The closing minutes of the second and final presidential debate seemed to pack the entirety of the campaign into two minutes.
The setup came in a question from moderator Kristen Welker, who asked both President Trump and his rival Joe Biden what they would say in their inaugural address to Americans who did not vote for them.
Trump, who went first, did not answer the question. Instead he predicted that if the former vice president were elected, “you will have a depression the likes of which you’ve never seen, your 401(k)s will go to hell, and it will be a very sad day for this country.”
When his turn came, Biden said he’d choose “science over fiction,” “hope over fear,” “deal with systemic racism,” ensure that “everyone has an even chance,” and create “millions” of new jobs in clean energy. The former vice president said he would represent all Americans “whether you voted for me or against me.”

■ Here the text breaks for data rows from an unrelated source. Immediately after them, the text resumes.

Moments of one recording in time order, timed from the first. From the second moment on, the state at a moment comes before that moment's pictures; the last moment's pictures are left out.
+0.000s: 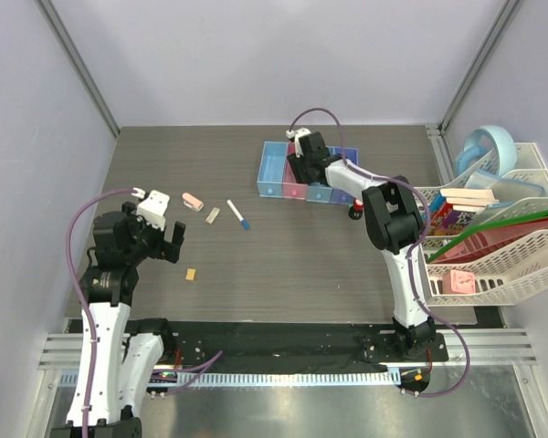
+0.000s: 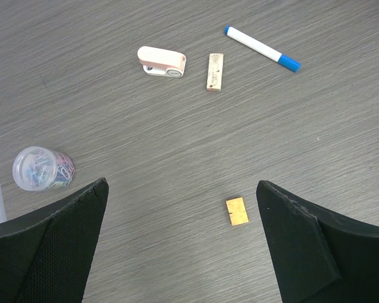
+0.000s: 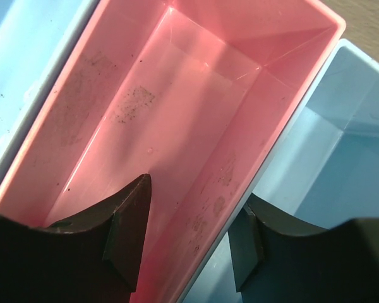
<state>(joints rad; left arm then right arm) 0.06 0.64 0.79 -0.67 0.29 0.35 0.44 2.28 1.75 -0.24 0.11 -0.08</state>
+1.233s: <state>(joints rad) 0.06 0.60 0.77 -0.69 0.31 0.37 0.60 2.09 1.43 -0.13 0.28 0.10</state>
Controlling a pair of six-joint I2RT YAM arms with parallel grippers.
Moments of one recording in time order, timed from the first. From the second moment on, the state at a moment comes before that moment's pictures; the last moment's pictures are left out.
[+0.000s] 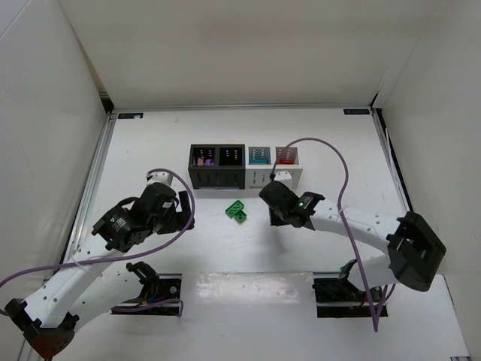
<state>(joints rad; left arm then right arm) -0.70 0.78 0.92 -1.06 -0.27 -0.70 0.94 1.38 0.80 -0.52 0.34 0.67</state>
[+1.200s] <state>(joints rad) -0.70 0.85 0.86 -1.00 -0.23 -0.71 0.86 1.91 1.76 -0.51 0.21 0.27</state>
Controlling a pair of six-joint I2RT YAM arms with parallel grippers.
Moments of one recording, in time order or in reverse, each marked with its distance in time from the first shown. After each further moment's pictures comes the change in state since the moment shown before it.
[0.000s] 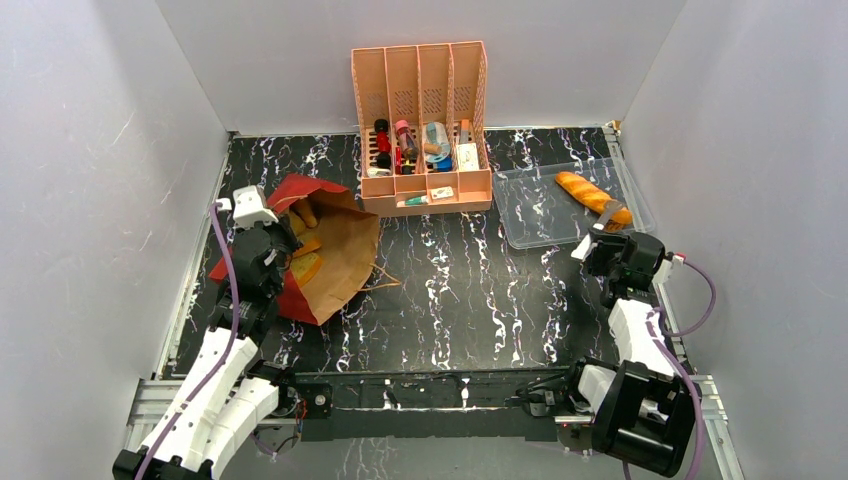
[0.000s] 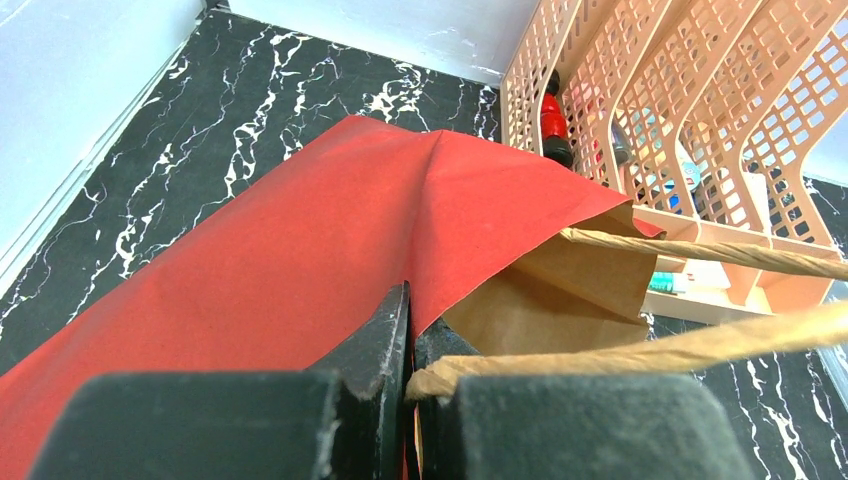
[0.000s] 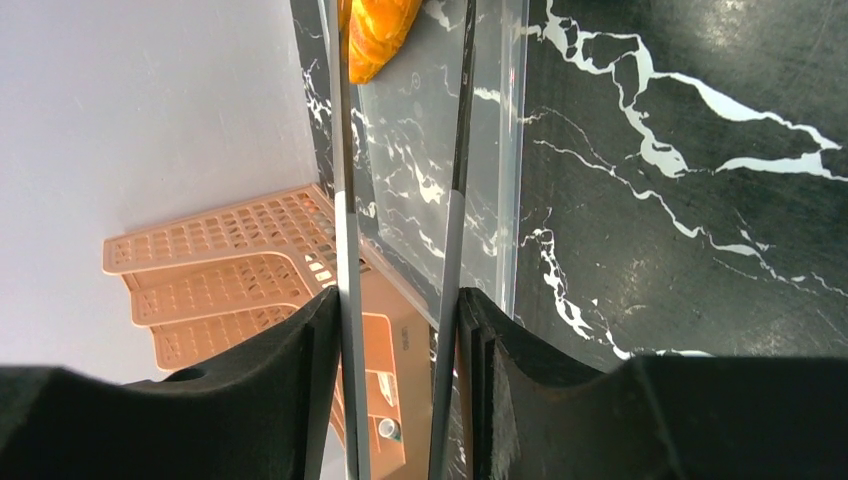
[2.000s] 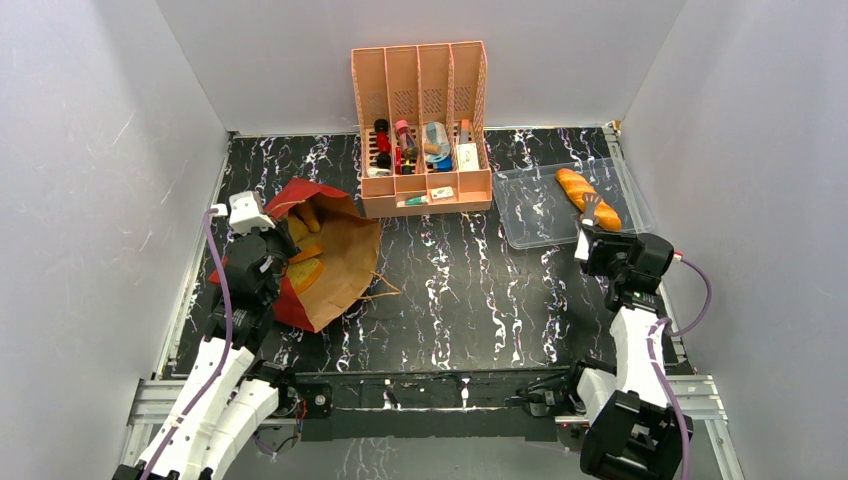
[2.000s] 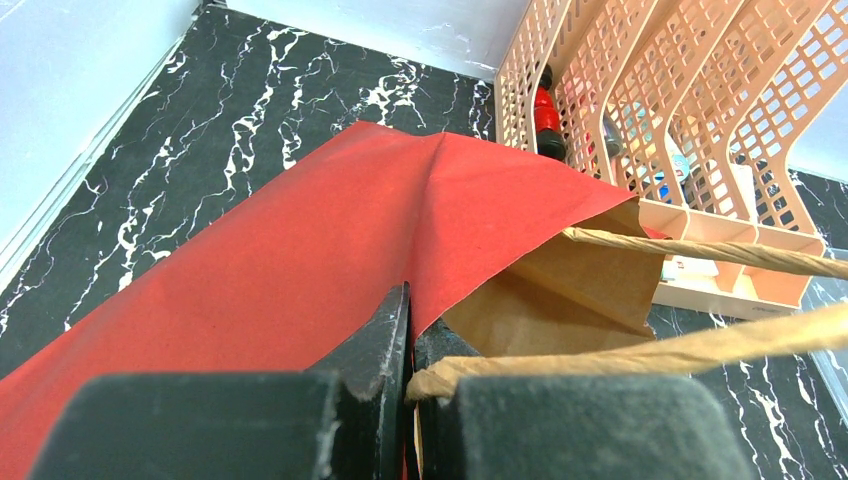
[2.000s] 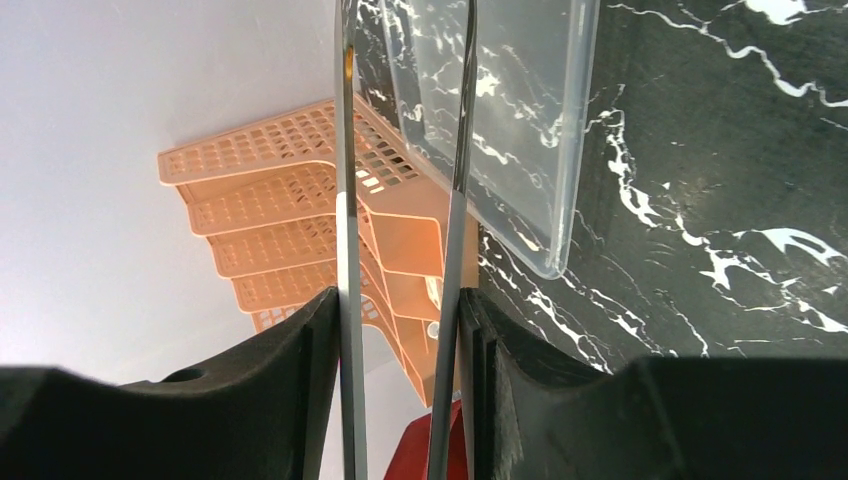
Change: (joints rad) left arm 0.000 -0.064 0.000 -0.067 0.016 -0.008; right arm -0.026 -0.142 0.045 -0.174 -0.204 0.064
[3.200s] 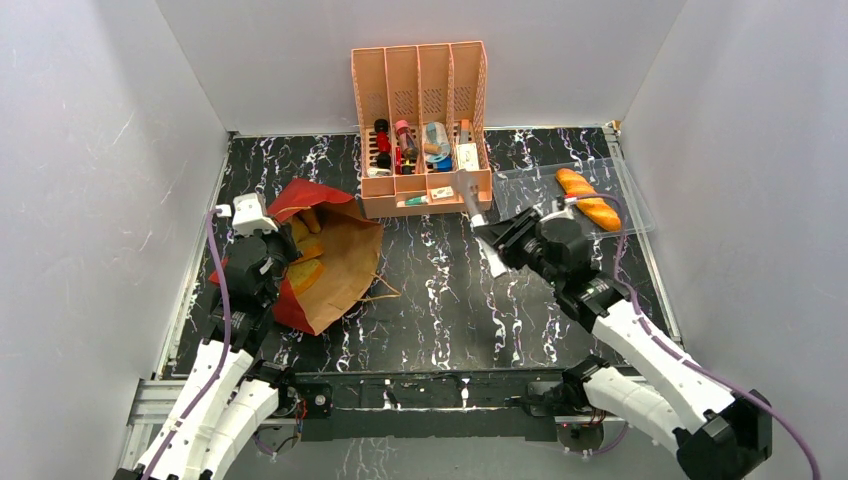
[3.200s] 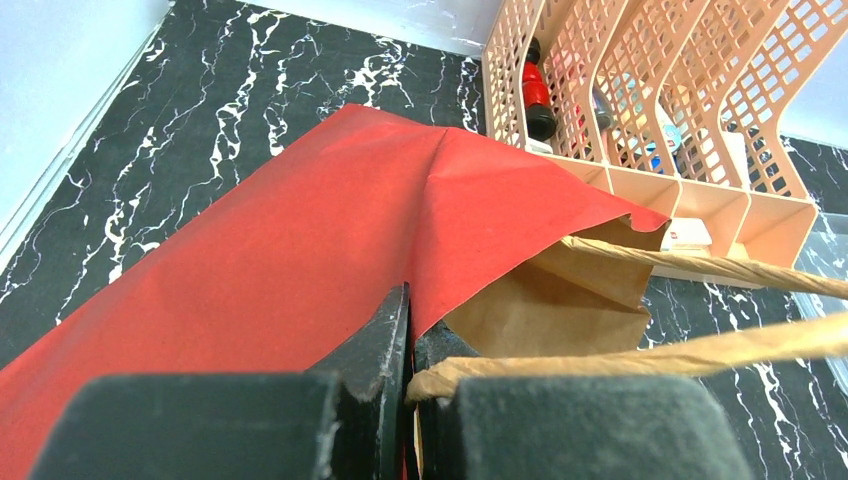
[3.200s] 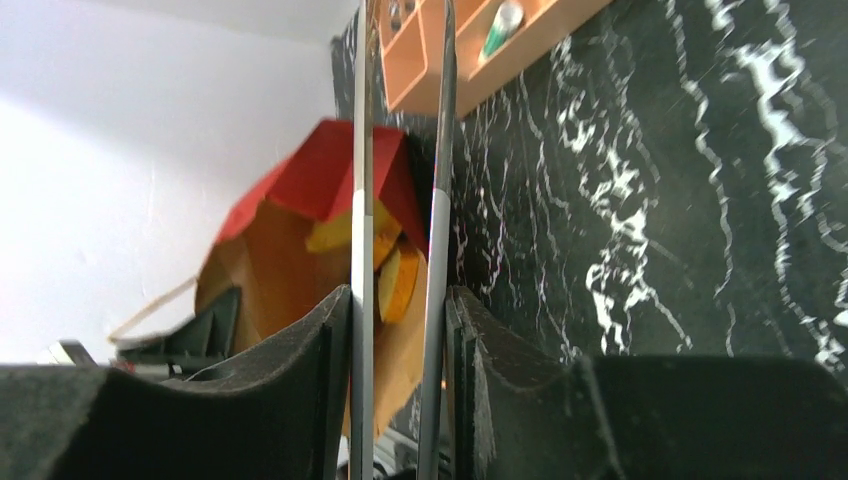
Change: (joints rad) left arm 0.000 -0.016 0.002 -0.047 0.040 0.010; right arm 0.868 0.002 0.204 -0.013 0.272 -0.259
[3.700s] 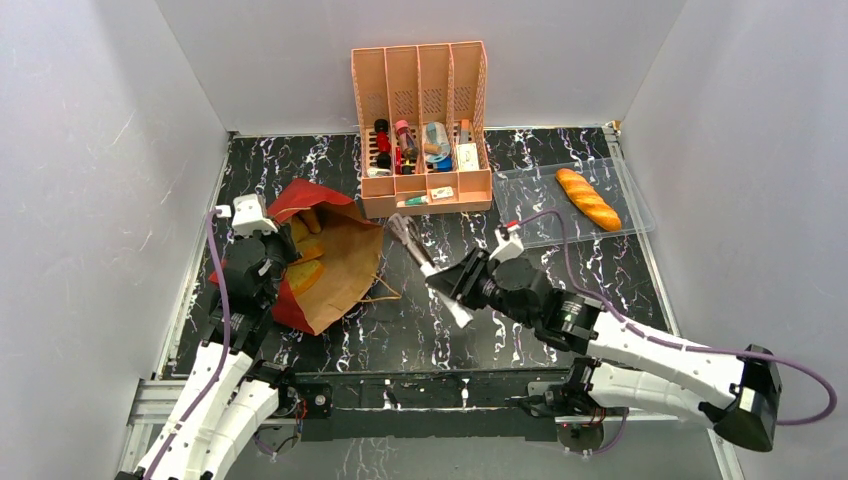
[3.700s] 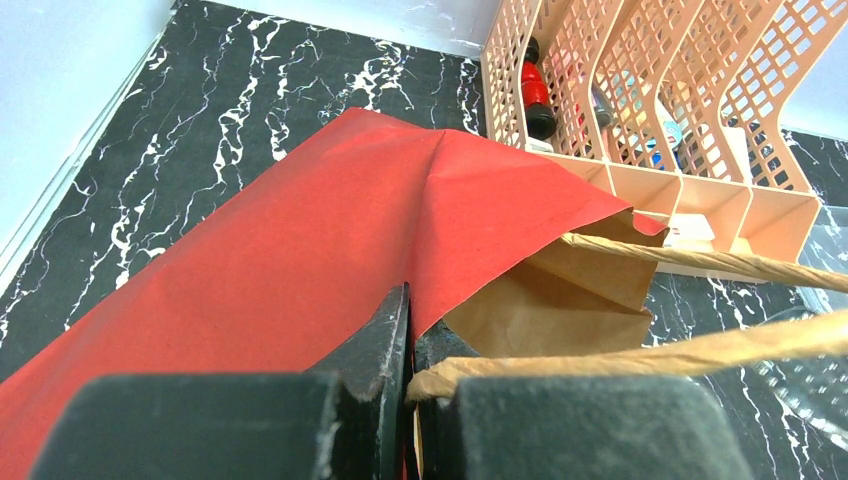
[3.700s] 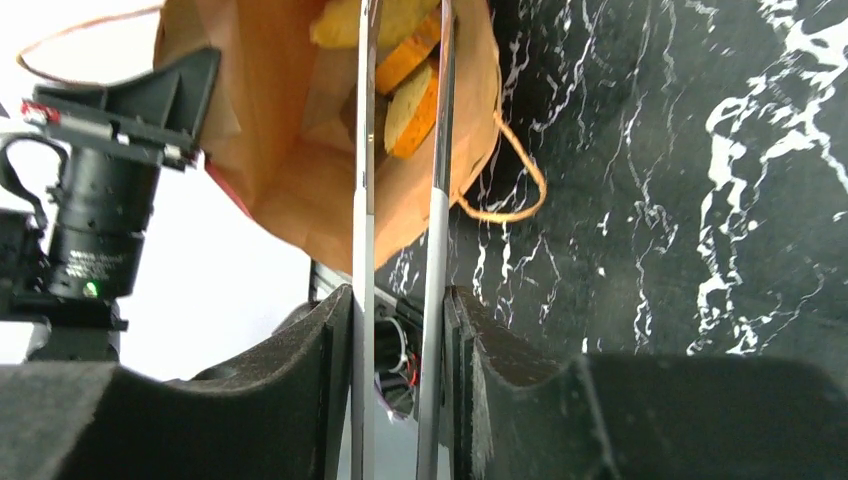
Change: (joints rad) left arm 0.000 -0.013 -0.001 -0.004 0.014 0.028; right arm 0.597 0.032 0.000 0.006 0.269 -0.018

The moment marked the last chance for each candidate to deliver a closing message to a national audience; the campaign equivalent of the final minutes of a soccer match when the sides scramble furiously to score.
Trump’s argument may be one of necessity: His concealing, dismissing, mismanaging and ultimately losing control of the pandemic has left him pointing to the stock market, which in the closing days of the campaign hovers at pre-pandemic levels, as a proxy for his performance.
That someone who played a successful businessperson on TV now clings to a financial market as a political life preserver brings its own irony. To the extent stocks have held their ground, they’ve done so thanks in part to a pandemic-induced lowering of interest rates by the Federal Reserve. In another twist, the central bank’s chairman was, at least until COVID-19 arrived, a regular Trump target.
Though stocks might hold sway with some of the roughly one-third of Americans who have a 401(k) plan, there aren’t enough of them to reelect a president. Even in normal times, share prices are hardly a proxy for prosperity. And the times are anything but normal. More Americans lost their jobs in two months last spring than during the Great Depression and the recession of 2008 combined.
For his part, Biden, if you untangle the syntax, sought to unite. The economy matters there, too. The fault lines laid bare by the pandemic include widening inequality, which the pandemic threatens to accelerate without a Biden administration and its allies in Congress finding a way to rebuild a safety net that has frayed beyond repair.
In a New York Times/Siena College poll earlier this month, 91% of likely Democratic voters said they support a new $2 trillion stimulus package to extend unemployment insurance, send stimulus checks to most Americans, and provide financial support to state and local governments.
Predictably by now, the survey divided sharply on partisan lines. With one exception: The proposed stimulus also commanded support from a majority (56%) of likely Republican voters.
Whether measured in lives ended or upended, the pandemic’s toll grows by the day. The coming together that Biden is offering may be taking shape already.